The DNRED went to the home of this father in 2022. Customs agents then discovered 8,500 items distributed randomly in a modest apartment. “We realize that they are almost everywhere, we find them in a television cabinet, in freezer bags, in boxes in the four corners of the apartment,” said one of the investigators, a specialist in the trafficking of cultural goods, at France Inter. Among the packaging, a trash bag catches their attention. Inside are two small metal plates that Louvre experts will identify as an incantation plate and an exemption plate. The heritage value of these objects is inestimable, experts say.

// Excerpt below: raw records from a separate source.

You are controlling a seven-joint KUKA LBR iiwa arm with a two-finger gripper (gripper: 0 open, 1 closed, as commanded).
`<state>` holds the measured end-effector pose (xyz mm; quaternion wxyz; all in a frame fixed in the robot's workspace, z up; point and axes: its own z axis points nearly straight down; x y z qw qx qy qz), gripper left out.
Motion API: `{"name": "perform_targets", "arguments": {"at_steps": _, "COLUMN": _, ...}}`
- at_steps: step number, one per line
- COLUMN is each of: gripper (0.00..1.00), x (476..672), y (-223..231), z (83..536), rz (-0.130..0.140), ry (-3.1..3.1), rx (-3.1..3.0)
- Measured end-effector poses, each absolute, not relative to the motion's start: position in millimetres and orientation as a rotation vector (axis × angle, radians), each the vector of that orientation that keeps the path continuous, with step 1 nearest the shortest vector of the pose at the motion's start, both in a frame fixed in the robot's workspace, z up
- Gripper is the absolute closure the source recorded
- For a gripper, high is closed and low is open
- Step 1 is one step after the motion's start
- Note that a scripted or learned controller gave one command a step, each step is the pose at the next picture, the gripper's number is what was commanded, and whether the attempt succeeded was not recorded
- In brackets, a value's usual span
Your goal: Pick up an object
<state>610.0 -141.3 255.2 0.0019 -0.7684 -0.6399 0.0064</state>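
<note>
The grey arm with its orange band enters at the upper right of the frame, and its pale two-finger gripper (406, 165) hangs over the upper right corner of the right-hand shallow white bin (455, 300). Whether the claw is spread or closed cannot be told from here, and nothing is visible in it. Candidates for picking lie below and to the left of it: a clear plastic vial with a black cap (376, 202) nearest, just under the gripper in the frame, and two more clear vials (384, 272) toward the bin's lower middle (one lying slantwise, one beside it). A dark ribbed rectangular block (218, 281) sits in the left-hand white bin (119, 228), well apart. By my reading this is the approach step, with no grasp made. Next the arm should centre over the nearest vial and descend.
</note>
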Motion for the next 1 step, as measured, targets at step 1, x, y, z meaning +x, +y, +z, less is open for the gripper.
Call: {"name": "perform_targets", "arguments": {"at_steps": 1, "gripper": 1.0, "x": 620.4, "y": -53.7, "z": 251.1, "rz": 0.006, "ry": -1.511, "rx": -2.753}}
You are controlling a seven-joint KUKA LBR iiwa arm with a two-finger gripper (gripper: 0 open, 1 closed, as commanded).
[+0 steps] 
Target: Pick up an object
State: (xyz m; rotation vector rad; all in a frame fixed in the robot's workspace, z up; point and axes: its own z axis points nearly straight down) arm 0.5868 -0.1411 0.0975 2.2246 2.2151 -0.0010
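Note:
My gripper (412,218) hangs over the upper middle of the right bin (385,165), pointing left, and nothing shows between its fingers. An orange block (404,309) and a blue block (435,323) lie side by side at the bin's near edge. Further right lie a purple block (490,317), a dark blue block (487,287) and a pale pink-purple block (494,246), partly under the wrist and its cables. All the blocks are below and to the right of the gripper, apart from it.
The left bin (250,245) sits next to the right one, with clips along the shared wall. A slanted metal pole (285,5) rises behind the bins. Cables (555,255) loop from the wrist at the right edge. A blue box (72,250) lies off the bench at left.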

This looting was made possible by networks “worthy of drug traffickers,” notes a member of customs. An investigator specializing in the trafficking of cultural goods explains to France Inter: “Generally, pieces are looted from villages by people who are in fairly precarious situations. The mafiosi will provide them with metal detectors so that they can search for treasures in their locality according to the stories they have heard and which have passed down through the generations. Once these materials have been recovered, collectors will go from village to village to buy these objects at a low price, and certainly not at the European market price.” The parts are also sent to the European Union “by transit countries – Austria, the Netherlands, Switzerland – which eventually arrive in France,” a manager of the DNRED investigation service told AFP.

The man responsible for selling the items must soon be summoned to court. He faces up to ten years in prison and a fine of 15 million euros, the looting having been committed by an organized gang. As for the objects themselves, French diplomacy will return them to Turkey. Damage to excavation sites, on the other hand, is irreversible.